### WHAT THIS TASK INVOLVES:
Where in the data does the word "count" appear? Find those lines and copy them.

Saved entries
-- Opening Marker --

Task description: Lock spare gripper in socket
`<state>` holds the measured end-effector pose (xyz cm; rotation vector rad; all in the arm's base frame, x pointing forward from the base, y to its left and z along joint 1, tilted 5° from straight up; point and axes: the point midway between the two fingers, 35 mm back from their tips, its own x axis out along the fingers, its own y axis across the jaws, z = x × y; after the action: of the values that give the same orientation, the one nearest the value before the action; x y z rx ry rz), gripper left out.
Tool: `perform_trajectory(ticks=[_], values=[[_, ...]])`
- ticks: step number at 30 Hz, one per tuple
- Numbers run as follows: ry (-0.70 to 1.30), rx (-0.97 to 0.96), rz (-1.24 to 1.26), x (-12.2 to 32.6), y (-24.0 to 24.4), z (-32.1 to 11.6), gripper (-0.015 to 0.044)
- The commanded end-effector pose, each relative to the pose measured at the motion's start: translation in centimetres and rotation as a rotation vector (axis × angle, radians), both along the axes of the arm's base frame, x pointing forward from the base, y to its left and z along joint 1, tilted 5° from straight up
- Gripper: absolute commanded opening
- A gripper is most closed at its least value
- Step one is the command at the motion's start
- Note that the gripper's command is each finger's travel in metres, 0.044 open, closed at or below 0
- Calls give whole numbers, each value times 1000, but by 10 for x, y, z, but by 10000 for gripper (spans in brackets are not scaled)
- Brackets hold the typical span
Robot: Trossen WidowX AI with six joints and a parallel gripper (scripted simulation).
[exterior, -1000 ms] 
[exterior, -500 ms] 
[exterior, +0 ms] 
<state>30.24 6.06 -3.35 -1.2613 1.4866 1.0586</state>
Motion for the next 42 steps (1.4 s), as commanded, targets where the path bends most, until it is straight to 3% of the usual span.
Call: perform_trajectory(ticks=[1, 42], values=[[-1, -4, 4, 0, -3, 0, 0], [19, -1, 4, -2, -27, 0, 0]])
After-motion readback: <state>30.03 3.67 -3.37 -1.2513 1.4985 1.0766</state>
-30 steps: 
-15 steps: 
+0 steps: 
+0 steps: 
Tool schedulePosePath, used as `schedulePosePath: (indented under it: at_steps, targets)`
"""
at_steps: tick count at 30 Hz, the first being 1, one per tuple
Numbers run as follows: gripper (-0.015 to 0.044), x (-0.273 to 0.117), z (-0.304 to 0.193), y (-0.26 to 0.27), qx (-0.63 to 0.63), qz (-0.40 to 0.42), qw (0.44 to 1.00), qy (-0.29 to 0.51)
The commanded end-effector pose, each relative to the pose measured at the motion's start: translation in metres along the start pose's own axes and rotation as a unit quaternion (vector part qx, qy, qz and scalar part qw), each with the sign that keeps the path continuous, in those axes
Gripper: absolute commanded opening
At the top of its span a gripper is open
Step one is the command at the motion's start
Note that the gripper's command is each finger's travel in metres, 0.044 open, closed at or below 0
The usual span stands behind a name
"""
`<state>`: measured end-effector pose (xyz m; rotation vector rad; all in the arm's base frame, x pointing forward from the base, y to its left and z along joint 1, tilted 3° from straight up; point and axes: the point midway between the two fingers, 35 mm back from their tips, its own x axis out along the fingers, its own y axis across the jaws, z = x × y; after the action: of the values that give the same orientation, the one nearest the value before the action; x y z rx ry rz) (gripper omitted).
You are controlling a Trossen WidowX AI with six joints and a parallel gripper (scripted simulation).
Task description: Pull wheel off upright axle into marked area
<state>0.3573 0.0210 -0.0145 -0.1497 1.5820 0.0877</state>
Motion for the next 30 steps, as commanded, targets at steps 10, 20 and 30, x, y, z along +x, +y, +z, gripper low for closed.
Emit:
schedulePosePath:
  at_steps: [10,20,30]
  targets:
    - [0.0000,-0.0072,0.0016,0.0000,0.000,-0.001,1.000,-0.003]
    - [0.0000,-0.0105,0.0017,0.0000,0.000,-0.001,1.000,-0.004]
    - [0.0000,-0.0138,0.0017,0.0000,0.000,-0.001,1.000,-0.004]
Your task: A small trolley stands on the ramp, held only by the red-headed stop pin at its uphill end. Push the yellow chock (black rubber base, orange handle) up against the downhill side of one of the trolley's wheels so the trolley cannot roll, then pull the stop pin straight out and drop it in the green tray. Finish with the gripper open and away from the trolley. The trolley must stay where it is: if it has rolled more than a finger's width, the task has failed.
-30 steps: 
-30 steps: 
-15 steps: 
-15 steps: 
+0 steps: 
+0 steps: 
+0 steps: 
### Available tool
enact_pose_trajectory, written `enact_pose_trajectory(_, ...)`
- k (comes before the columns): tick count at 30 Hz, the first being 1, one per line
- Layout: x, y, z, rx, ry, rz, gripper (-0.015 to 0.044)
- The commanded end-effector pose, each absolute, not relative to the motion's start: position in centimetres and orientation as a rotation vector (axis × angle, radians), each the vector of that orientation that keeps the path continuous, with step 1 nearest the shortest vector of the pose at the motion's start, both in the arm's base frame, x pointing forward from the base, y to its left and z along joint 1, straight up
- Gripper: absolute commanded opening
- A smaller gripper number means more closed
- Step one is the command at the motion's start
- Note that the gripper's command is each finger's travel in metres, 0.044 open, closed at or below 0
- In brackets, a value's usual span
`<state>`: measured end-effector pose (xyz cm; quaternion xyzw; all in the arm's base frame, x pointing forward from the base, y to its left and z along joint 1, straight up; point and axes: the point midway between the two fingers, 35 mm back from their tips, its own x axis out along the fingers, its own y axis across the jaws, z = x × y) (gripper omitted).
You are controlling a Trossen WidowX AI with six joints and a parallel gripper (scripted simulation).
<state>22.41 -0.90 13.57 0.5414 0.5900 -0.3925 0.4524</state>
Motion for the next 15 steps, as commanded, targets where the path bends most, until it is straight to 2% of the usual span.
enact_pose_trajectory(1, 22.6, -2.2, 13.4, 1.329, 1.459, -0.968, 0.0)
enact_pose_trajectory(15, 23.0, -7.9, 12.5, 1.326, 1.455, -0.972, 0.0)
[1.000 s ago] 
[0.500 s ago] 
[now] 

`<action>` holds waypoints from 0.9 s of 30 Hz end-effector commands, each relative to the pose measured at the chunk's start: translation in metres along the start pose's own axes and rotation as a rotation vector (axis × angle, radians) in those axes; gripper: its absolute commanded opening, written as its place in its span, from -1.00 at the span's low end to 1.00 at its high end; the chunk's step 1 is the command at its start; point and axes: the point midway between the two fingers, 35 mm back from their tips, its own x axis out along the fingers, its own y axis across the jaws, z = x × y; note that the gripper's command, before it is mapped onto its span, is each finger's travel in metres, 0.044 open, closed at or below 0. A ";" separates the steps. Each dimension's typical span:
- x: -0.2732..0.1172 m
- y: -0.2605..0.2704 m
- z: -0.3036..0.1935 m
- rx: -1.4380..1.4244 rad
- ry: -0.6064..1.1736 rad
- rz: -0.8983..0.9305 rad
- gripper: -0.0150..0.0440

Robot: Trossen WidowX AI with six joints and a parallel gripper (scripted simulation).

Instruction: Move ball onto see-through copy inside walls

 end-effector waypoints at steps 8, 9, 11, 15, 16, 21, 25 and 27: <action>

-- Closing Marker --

### SOLUTION FOR THIS TASK:
at_steps: tick count at 30 Hz, the first being 1, one per tuple
- k (comes before the columns): tick count at 30 Hz, the first being 1, one per line

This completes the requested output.